Herman lost his grip.

Without so much as a roar, his hairy mass plummeted away, losing itself in the darkness of the chasm. Selma stared over the edge, a broad smirk splitting his face. He was alone.

"Yeeeeesss!" He reared back, punching at the darkened sky. "Yesssss! At last, they're both gone! 'Ambassador Herman destroys Steel District in petty nonsensical plot; Selma delivers vengeance! Commander Valey too cowardly to assist; flees city!' I win, and I can hear the news already! All the pieces have fallen, and I win everything! I'll be famous, and I win!"

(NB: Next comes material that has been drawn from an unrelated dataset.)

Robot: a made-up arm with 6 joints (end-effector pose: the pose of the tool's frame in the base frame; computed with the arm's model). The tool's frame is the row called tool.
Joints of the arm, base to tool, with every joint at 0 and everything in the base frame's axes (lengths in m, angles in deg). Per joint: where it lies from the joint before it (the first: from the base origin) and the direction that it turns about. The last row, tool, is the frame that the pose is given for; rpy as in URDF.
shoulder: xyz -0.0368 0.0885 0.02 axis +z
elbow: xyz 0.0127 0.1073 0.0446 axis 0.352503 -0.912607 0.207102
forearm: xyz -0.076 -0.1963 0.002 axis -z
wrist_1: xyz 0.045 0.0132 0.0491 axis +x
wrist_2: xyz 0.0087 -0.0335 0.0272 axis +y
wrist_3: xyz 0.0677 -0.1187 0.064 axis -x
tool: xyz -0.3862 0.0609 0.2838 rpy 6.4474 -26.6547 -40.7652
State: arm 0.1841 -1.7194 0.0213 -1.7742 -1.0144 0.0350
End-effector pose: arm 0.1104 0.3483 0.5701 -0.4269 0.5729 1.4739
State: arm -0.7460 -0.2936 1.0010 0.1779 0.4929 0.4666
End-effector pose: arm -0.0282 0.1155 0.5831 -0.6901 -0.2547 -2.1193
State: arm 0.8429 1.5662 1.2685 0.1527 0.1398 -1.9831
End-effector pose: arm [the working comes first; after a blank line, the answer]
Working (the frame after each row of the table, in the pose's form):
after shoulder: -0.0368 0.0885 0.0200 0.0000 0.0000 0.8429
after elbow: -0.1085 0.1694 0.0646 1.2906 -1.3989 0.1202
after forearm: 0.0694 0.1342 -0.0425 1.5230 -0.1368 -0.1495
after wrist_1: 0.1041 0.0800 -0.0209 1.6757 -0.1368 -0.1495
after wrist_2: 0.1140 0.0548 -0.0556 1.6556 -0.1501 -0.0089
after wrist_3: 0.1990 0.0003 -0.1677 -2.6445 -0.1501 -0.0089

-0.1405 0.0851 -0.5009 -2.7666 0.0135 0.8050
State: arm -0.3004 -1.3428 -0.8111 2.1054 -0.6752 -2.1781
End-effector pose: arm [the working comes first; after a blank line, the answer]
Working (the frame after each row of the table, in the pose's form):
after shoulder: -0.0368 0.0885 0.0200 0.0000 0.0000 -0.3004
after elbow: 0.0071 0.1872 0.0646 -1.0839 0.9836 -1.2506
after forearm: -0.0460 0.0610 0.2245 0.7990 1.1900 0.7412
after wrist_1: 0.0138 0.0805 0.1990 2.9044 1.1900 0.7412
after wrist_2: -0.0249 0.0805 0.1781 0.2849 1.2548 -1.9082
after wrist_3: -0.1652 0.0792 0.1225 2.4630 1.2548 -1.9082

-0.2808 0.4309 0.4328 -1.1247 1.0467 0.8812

He danced back from the edge in exuberance... and tripped on an abandoned silver handle. Grumbling, he rose to his hooves, dusted off his face, and stared at Herman's magic axe. The faintest feeling that he was forgetting something crossed his mine, but he shrugged it off. He didn't have any part of Herman's body as proof he was dead, but a weapon that could be summoned by its owner at will should be good enough. Hefting it in his aura, almost staggering under its silver weight, he strode through the door to the Water District, a chill wind blowing against his back.